The answer is C.

Statement 1 just tells us that two adjacent internal angles are not identical within a quadrilateral.

Hence Statement 1 alone is INSUFFICIENT

Statement 2 alone tells you that it is a rhombus (a square is just a special case of a rhombus)

For a rhombus, the two diagonals are not of the same length unless it happens to also be a square.

Hence Statement 2 alone is INSUFFICIENT.

If you combine Statement 1 and 2 then you have a SUFFICIENT condition.

You know it's a rhombus, so the sides are equal length, and you know one angle is larger than the other.
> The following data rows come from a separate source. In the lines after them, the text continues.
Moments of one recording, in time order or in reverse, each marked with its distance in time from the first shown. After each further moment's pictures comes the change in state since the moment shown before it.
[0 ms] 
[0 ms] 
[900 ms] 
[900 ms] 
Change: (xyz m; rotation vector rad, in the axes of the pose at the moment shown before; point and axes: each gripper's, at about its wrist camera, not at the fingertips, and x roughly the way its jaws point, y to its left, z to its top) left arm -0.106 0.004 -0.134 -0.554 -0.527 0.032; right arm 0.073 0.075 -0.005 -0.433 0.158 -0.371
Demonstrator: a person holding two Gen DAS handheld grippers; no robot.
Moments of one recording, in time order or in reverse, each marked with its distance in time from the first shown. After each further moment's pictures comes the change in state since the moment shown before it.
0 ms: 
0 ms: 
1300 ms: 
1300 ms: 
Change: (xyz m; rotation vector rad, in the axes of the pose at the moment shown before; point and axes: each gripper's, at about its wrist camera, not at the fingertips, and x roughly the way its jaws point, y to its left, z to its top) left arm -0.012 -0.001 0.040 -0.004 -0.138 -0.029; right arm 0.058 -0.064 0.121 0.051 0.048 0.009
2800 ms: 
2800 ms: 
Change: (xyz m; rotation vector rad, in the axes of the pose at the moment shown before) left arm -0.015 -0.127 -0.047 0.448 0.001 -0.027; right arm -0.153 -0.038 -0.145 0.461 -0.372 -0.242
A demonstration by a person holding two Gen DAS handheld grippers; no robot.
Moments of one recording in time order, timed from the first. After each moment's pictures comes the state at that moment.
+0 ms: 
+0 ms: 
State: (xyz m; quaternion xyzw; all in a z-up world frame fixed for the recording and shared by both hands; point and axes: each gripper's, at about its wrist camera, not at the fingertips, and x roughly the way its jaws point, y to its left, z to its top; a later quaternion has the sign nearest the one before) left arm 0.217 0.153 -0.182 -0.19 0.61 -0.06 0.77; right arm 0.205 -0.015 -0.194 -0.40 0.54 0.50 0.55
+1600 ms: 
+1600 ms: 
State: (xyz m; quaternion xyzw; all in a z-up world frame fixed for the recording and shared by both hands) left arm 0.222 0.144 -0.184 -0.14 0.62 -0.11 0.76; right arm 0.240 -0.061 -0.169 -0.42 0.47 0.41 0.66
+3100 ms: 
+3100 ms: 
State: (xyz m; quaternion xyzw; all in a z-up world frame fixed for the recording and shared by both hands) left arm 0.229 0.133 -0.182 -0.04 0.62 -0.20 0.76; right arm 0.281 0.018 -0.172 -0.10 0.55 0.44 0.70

Therefore you know that AC is the longer diagonal of the two. If this not obvious to you, draw it out on a piece of paper, and it'll immediately come to you.

If you want the mathematical explanation [WHICH IS NOT NECESSARY FOR DATA SUFFICIENCY], then you need to know the

cosine rule.

Using the cosine rule, we know that

|AC|^2 = |AB|^2 + |BC|^2 - 2|AB||BC|cos(angle ABC)

|BD|^2 = |BC|^2 + |CD|^2 - 2|BC||CD|cos(angle BCD)

Since it is a rhombus, |AC| = |BC| = |CD|, and we'll call this length x.

So |AC|^2 - |BD|^2 = 2(x^2)(cos(angle BCD) - cos(angle ABC))

angle (BCD) < angle (ABC), therefore cos(angle BCD) > cos(angle ABC)

Hence |AC|^2 - |BD|^2 > 0, so |AC| > |BD|